Images will be kept as individual file/objects. Most likely Swift will be the most useful of the object stores used, although others may be reasonable.
The key metadata for images will be maintained in a simple database, managed by the Django based Restfull interface. The database will be only updated upon the addition of new images, or the need to update the metadata. Normal operation of the store should not require update of the database. This especially means that the creation of derived images (such as thumnials, and images of intermediate resolution or other image formats will not ential an entry into the database. This allows us to maintain the database in ephemeral local storage as much as possible.

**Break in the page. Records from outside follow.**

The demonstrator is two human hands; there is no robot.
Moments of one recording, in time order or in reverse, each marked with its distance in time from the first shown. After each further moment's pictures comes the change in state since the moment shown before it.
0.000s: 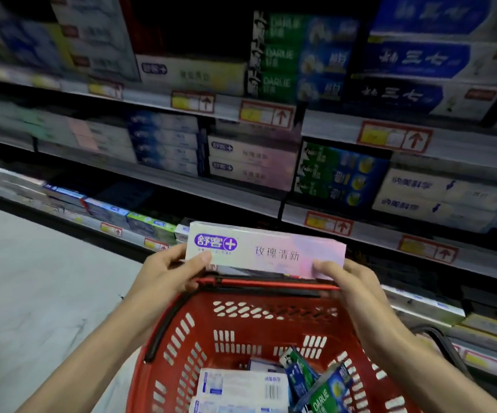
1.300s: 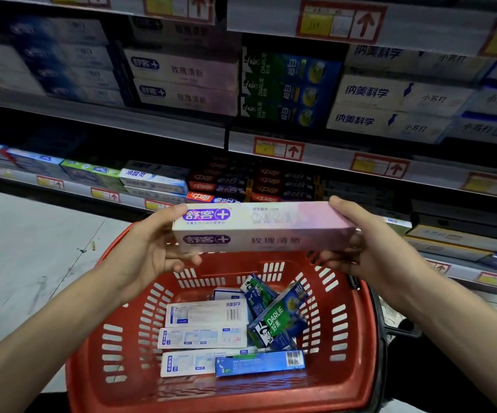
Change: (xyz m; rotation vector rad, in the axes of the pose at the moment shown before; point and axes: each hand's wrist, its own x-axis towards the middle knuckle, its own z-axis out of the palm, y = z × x) left_hand 0.013 -0.037 0.074 -0.261 -0.280 -0.308; right_hand -0.021 0.015 -0.094 0.085 0.111 0.310
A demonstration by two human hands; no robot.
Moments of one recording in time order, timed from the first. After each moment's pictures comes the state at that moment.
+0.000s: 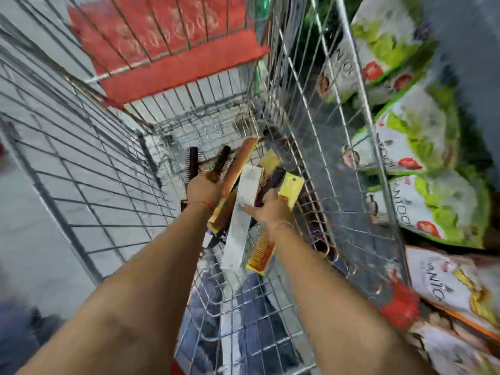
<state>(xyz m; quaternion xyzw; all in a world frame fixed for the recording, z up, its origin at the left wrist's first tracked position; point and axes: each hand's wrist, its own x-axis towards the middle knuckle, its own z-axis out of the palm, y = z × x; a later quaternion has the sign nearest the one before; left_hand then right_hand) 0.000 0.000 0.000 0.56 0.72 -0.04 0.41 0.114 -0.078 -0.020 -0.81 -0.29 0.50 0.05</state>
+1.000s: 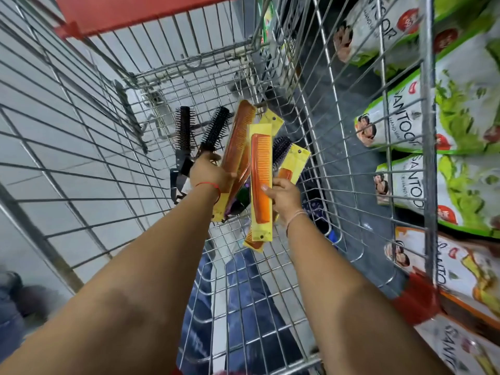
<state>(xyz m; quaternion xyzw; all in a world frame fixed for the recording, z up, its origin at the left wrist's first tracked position) 0.006 -0.018 -0.047 0.45 0.76 -0.02 0.47 0.130 -0.103 -0.053 -0.78 -0.02 0.56 0.28</state>
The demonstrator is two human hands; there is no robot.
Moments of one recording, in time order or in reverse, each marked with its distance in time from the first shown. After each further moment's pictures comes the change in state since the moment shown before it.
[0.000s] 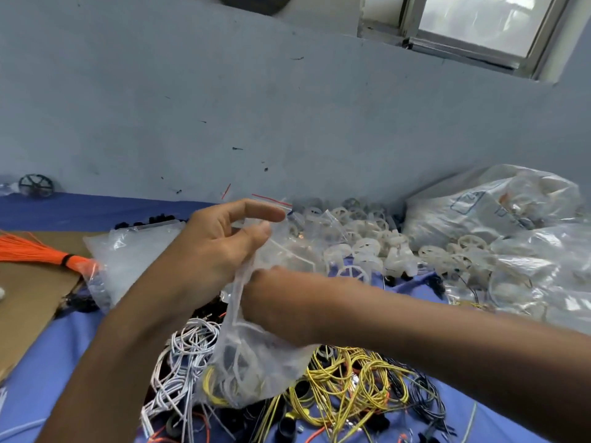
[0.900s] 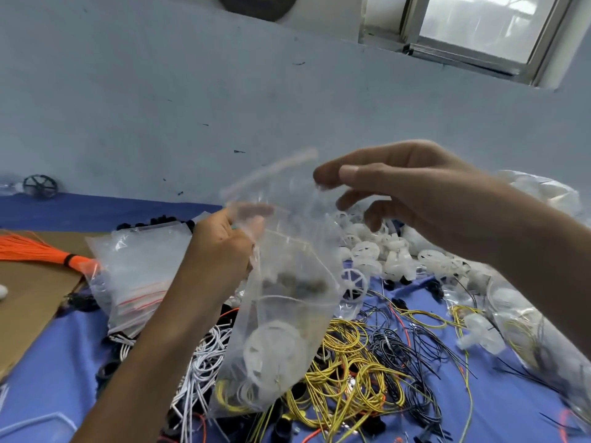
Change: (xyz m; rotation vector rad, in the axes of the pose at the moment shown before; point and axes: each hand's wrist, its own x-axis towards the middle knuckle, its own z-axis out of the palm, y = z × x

The database must be backed up to reliable persistent storage (again mostly likely a swift object, but others should be possible as well). This backup contitutes the durability step of maintaining database state. An internal commit of a change to the local database state cannot be considered as durable. Snapshots of the local database state to resilient storage are thus an essential part of the semantics of operation.
The object store may contain cached versions of the base image. These will typically include thumbnails, and the most common requested image size and formats. Cached images are subject to deletion by the system as needed. The main database will not contain cache image information. The result of this is that cached images will need to be self describing. The proposed mechanism is as follows.
- The name of all versions (including the base) of images will contain a common unique base. Thus all versions of an image are associated.
- The common name will be created from the hash of the base image.
- Derived images will apend the parameters needed to create them from the base image in a simple form.
This will typically be the size and formal. For instance:
xxxx-1024x512.jpg. The grammar for creating the suffix must be unambiguous. - The metadata database will refer to images via the common base name (essentially treating it as a foreign key).
- The store manager interface will be responsible for providing whatever images, in whatever requested formats. Images are requested as (base_ident, size, format). Whether the images needs to be created on demand or supplied from a cached version is only the responsibility of the store manager layer.
Updates to the repository will all be done via a Django Restful interface. However to avoid the expense of forcing a snapshot of the database being created upon each modification, a seperate commit changes operation will be provided. Upon successful completion, we guarentee that the store and database are in sync. We will allow snapshots of the database to be made asynchronosly as well. As an improvemnt to the semantics of the user experiance we may wish to make update sessions to the databse atomic. This means that only when the entire update session has completed do the changes become live, and visible to a general user browsing the repository.
It is possible that failure of the system (particularly part way through an upload of images) may result in the metadata database being out of sync with objects in the store. The store may contain images that are not listed in the database, or the database my contain images that are not visible in the store. A mechanism to bring the two into sync is needed. This will involve nothing more than deleting either the database entry or the stored image so that the store and database become consistent.
It is assumed that the system will be deployed within a Docker Container. This should not make any noticable difference to its design or operation, although, in general, it should be as self contained as reasonably possible, to avoid overly complicating th container deployment. Little more than mapping the aproriate ports and access to Swift (or whatever back end is used) should be needed.